*** Block opens ***

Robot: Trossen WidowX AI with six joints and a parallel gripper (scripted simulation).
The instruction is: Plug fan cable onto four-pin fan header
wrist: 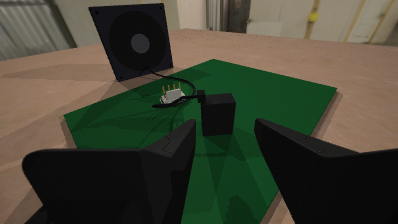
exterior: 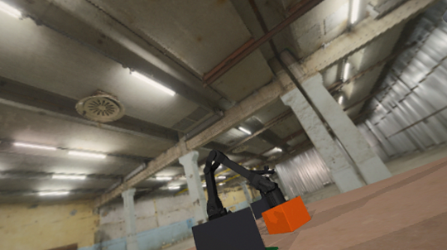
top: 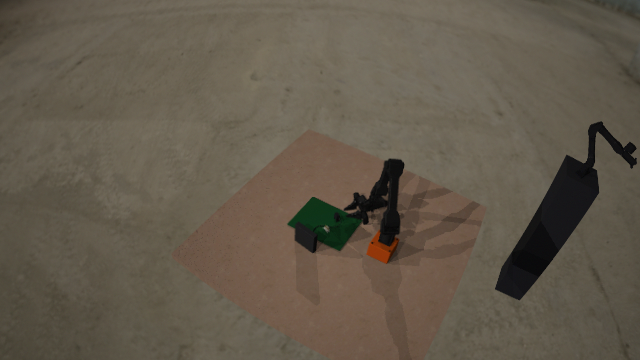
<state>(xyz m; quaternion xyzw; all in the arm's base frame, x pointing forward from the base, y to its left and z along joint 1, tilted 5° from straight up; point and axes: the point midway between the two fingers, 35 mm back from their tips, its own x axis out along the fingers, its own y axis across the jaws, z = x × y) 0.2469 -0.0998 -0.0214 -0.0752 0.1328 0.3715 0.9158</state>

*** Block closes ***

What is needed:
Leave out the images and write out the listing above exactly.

Reply to the task:
Robot: Trossen WidowX AI with six joints and a parallel gripper (scripted simulation).
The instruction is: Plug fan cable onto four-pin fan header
wrist: 
exterior: 
top: 
<state>(xyz m; quaternion xyzw; all in the arm's base frame, x pointing forward from the base, y to its left and z along joint 1, tilted 5° from straight up; point and axes: the point midway between the two fingers, 35 mm back from their tips, its own x axis out along the fingers, its own y axis across the jaws, z = x × y) 0.2469 -0.0998 -0.0214 -0.0752 0.1328 0.3715 0.9158</state>

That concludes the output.